The schema is careful about one thing in particular: it never stores a user’s API key. It stores a key_hash, the first 12 characters of a SHA-256 of the key, which is enough to count distinct users without ever holding their secret.

CREATE TABLE events (
  id BIGSERIAL PRIMARY KEY,
  created_at TIMESTAMPTZ DEFAULT now(),
  kind TEXT, status TEXT,           -- resolve|analyze, ok|error
  video_id TEXT, title TEXT, url TEXT,
  value_score INTEGER, transcript_chars INTEGER, model TEXT,
  key_hash TEXT,                    -- sha256 prefix, never the key
  duration_ms INTEGER, ip TEXT, user_agent TEXT,
  error TEXT, result JSONB          -- the full briefing
);

Shifting the cost to the user

If you put a public LLM tool on the internet with your own API key wired in, you are funding everyone’s usage and you will wake up to a surprise bill. The model here flips that: nobody’s key lives on the server.

Each visitor pastes their own Anthropic key into the browser. It is stored in localStorage, displayed masked (sk-an...▪▪▪▪), and sent per request in an X-Anthropic-Key header. The server uses it for that one call and forgets it. The only trace is the one-way hash for counting users. The visitor pays for their own analyses, which means the tool can be genuinely public without bankrupting me. The frontend also keeps a local library of up to 80 past briefings, so re-opening a video you already analysed is instant and free, with a “re-run a fresh briefing” button when you want to bust the cache.

There is even a small bit of intentional UX honesty in the loader, which cycles through five messages every few seconds (“Separating signal from noise…”, “Surfacing the claims that matter…”) and tells you straight out that “reading it properly takes a few moments, worth the wait.” The analysis takes 30 to 60 seconds. Rather than hide that, the loader makes the wait feel deliberate.

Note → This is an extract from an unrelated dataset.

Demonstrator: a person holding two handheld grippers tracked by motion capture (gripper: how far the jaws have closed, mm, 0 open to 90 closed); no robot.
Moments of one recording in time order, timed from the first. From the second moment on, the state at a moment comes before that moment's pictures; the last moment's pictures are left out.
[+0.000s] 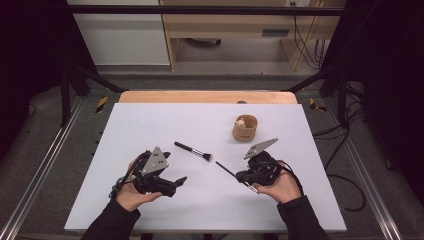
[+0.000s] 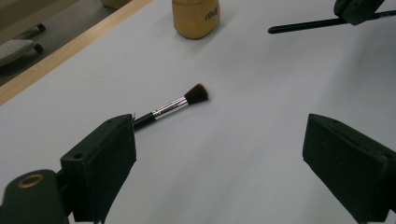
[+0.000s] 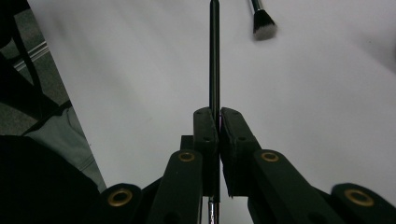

A desktop app without Electron

I wanted a version friends could just install, not run from a terminal. The reflex answer is Electron, which means shipping a whole Chromium. I did not want that. Instead the desktop build is the same Flask app, packaged with PyInstaller, fronted by a tiny launcher:

def _pick_port():
    if os.environ.get("PORT"):
        return int(os.environ["PORT"])
    for p in (8765, 8766, 8767):          # prefer a stable, bookmarkable port
        s = socket.socket(socket.AF_INET, socket.SOCK_STREAM)
        try:
            s.bind(("127.0.0.1", p)); s.close(); return p
        except OSError:
            s.close()
    return _free_port()                    # fall back to any free port

The launcher finds a port (preferring fixed ones so the browser tab stays bookmarkable across restarts), starts the Flask server in a background thread, opens the browser to 127.0.0.1, and puts a small icon in the macOS menu bar with Open and Quit via the rumps library. build_app.sh runs PyInstaller and wraps the result in a drag-to-Applications DMG. The whole thing is bound to localhost only, so it never listens on the network. It feels like a native app and it is a fraction of the size of an Electron build. The same codebase deploys to the cloud with one line in a Procfile:

gunicorn app:app --workers 1 --threads 8 --timeout 120 --bind 0.0.0.0:$PORT

Three parameters there matter more than they look. One worker to avoid contention, eight threads because Claude calls block and you want concurrency, and a 120-second timeout because gunicorn’s 30-second default would kill a long analysis dead.

What I took away from it

Sometimes the LLM call should be a pure function. Transcript in, structured briefing out, no state. Resisting the urge to build a pipeline kept the whole thing legible and cheap.
The prompt is the product. The entire value proposition lives in nineteen lines that define noise versus value. Get that right and the rest is plumbing.
Production teaches you things local never will. The datacenter-IP block is invisible until you deploy, and the fix (fallback transcript sources) became a core feature rather than a patch.
Shift the cost to where the value lands. Bring-your-own-key turned a tool that would have drained my budget into one I can leave running in public.

The through-line, which I will keep coming back to in the bigger systems I write about next, is that the model is rarely the hard part. The harness, the plumbing, and the honest handling of edge cases are where the real work lives.